__About this task__
Should any entry include an image, skip the image and copy the entry exactly.

Records excerpted from a collection
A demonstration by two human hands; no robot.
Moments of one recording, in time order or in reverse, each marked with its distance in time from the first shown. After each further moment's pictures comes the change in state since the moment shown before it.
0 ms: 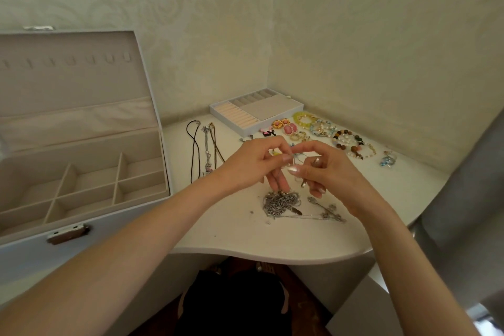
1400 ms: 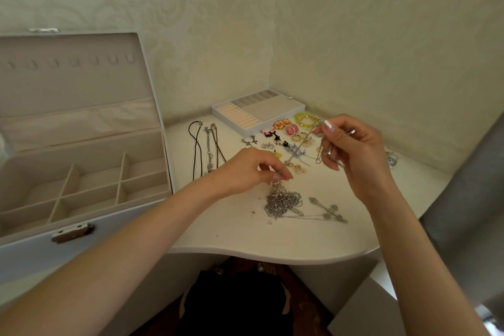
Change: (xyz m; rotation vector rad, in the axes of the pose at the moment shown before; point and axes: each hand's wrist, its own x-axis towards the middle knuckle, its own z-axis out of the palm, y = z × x) left_hand 0.000 -0.022 -0.007 0.104 -0.056 -0.009; right_hand 0.002 -0.024 -0.009 0.357 0.196 -0.314
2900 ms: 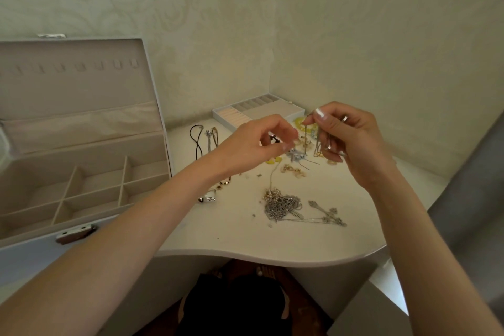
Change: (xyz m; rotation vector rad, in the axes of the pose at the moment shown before) left_hand -0.002 0.042 -0.025 -0.025 0.150 0.133; right_hand 0.014 -0.023 0.009 -0.104 -0.108 -0.002
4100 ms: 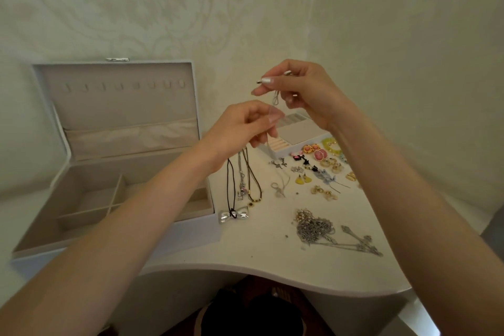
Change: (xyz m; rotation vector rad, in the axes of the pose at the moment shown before) left_hand -0.018 0.008 -0.073 -0.229 0.259 -0.115; right_hand 0.110 -0.034 0.087 -0.142 -0.261 0.034
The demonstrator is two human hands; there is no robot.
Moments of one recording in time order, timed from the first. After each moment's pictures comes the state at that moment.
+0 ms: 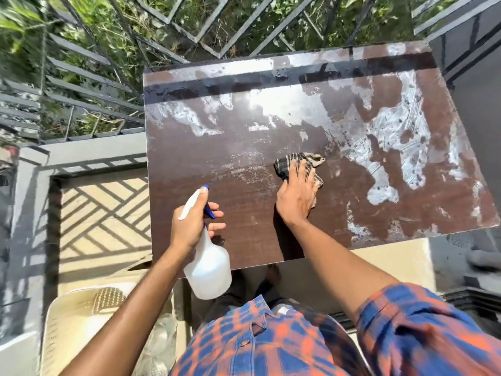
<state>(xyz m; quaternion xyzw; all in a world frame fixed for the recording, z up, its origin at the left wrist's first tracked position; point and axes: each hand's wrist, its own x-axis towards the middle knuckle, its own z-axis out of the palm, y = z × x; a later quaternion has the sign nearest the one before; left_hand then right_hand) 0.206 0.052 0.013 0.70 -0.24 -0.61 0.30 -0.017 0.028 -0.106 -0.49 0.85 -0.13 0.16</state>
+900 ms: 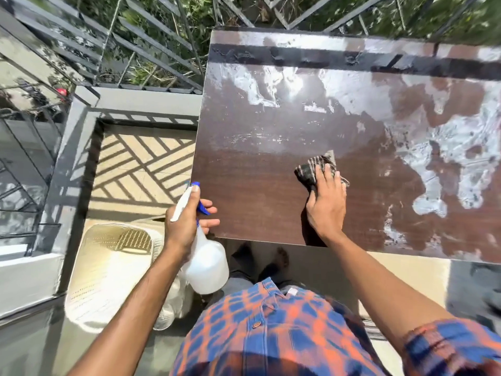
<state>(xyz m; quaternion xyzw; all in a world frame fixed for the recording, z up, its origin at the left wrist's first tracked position) 0.287 0.133 0.001 0.75 -0.14 -0.53 0.37 -0.003 0.079 -0.117 -0.65 0.74 -0.12 0.15</state>
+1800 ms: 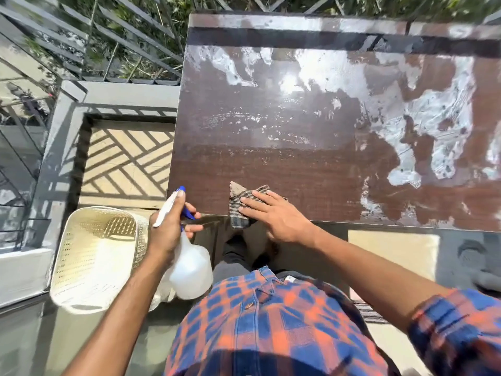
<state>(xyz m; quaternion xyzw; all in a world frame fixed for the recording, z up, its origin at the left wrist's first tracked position) 0.268 0.199 -0.008 0.71 -0.17 -0.54 0.41 0.004 0.147 -0.108 -0.93 0.30 0.03 0.20</state>
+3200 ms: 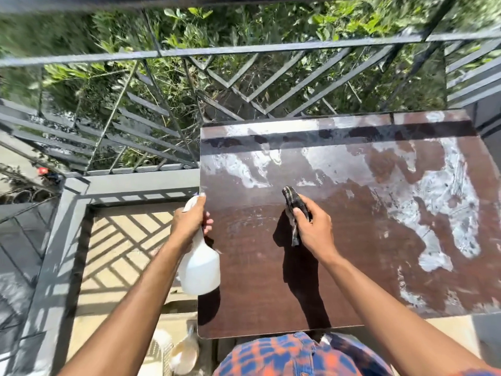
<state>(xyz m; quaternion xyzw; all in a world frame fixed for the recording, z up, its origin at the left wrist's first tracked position) 0.334 -0.084 -0.023 0.73 -0.22 -0.55 0.34 0.051 -0.036 -0.034 -0.50 0.70 -0.36 0.34</state>
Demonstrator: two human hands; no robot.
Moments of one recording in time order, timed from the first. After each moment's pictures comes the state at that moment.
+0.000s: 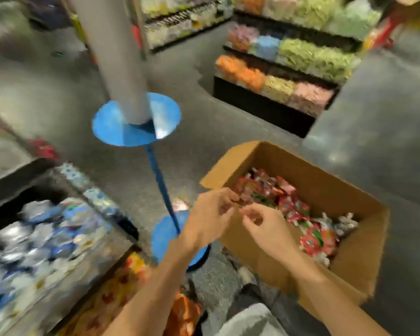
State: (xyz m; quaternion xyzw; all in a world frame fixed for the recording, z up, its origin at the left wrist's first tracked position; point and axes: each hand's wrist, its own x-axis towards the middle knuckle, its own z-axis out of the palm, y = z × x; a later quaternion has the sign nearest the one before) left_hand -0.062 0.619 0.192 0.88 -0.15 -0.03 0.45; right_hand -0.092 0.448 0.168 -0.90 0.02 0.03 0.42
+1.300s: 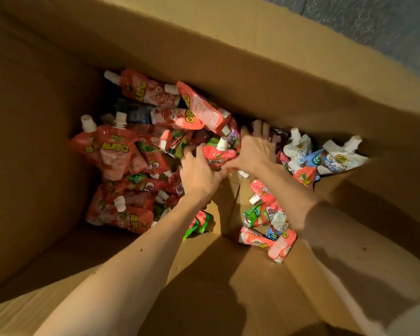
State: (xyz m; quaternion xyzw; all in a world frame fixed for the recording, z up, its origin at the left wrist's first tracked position) left_hand 0.120 0.289 -0.246 0.92 -0.01 -0.34 0.22; right_hand 0.116 0.143 -0.231 -0.91 0.20 0.34 0.11
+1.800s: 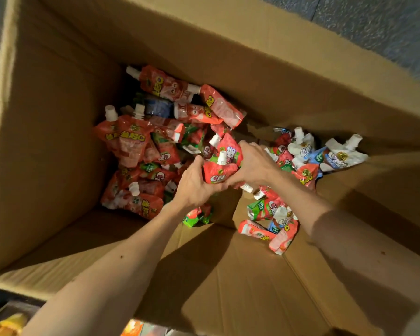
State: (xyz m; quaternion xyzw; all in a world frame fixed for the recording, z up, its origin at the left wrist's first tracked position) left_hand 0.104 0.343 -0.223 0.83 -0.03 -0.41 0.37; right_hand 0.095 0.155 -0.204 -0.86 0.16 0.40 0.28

__Result below__
A demonstration by two human hands; no robot.
Moments of one recording, in time order or in reverse, each marked with its distance in time from the first shown. After each further moment's pictures comes the change in state since the moment shown before it.
0 ms: 
1400 ms: 
Change: (xyz m; rotation vector rad, in the axes of the pose at the moment shown before; point and axes: each hand's wrist, its own x-axis towards the middle knuckle, its own z-axis out of the palm, y = z × x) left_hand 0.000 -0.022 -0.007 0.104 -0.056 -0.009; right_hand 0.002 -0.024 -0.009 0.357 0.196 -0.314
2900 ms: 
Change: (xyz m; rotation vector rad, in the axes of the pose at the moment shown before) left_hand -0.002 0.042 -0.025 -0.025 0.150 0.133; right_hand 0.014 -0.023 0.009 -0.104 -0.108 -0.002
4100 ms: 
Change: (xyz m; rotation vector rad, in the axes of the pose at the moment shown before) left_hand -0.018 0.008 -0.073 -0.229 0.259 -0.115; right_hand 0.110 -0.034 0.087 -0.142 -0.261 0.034
The demonstrator is two human hands; there is no robot.
Moments of one recording in time order, timed from the first. After each moment's pictures comes the state at that moment.
+0 ms: 
<state>(xyz m; quaternion xyzw; all in a world frame fixed for the recording, z up, its origin at the left wrist's first tracked position; point and axes: each hand's wrist, its own x-axis towards the middle knuckle, its own z-axis out of the palm, y = z × x; a later quaternion has the sign nearest the one before; left_hand then right_hand) 0.206 0.052 0.013 0.70 -0.24 -0.61 0.30 -0.017 0.028 -0.106 -0.49 0.85 -0.13 0.16</state>
+900 ms: 
<state>(xyz m; quaternion xyzw; all in a world frame fixed for the recording, z up, its origin at the left wrist's first tracked position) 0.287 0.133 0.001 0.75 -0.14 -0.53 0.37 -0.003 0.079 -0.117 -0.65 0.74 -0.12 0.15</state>
+1800 ms: 
<state>(xyz m; quaternion xyzw; all in a world frame fixed for the recording, z up, its origin at the left wrist's first tracked position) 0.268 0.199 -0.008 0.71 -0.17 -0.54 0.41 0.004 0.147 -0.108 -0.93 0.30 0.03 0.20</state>
+3200 ms: 
<state>(xyz m; quaternion xyzw; all in a world frame fixed for the recording, z up, its origin at the left wrist's first tracked position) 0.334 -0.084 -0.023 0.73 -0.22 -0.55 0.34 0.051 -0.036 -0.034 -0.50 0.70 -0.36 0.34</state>
Demonstrator: two human hands; no robot.
Moments of one recording in time order, timed from the first. After each moment's pictures comes the state at that moment.
+0.000s: 
State: (xyz m; quaternion xyzw; all in a world frame fixed for the recording, z up, its origin at the left wrist's first tracked position; point and axes: each hand's wrist, its own x-axis towards the middle knuckle, its own z-axis out of the palm, y = z × x; a later quaternion has the sign nearest the one before) left_hand -0.062 0.619 0.192 0.88 -0.15 -0.03 0.45; right_hand -0.092 0.448 0.168 -0.90 0.02 0.03 0.42
+1.300s: 
State: (xyz m; quaternion xyzw; all in a world frame fixed for the recording, z up, its origin at the left wrist's first tracked position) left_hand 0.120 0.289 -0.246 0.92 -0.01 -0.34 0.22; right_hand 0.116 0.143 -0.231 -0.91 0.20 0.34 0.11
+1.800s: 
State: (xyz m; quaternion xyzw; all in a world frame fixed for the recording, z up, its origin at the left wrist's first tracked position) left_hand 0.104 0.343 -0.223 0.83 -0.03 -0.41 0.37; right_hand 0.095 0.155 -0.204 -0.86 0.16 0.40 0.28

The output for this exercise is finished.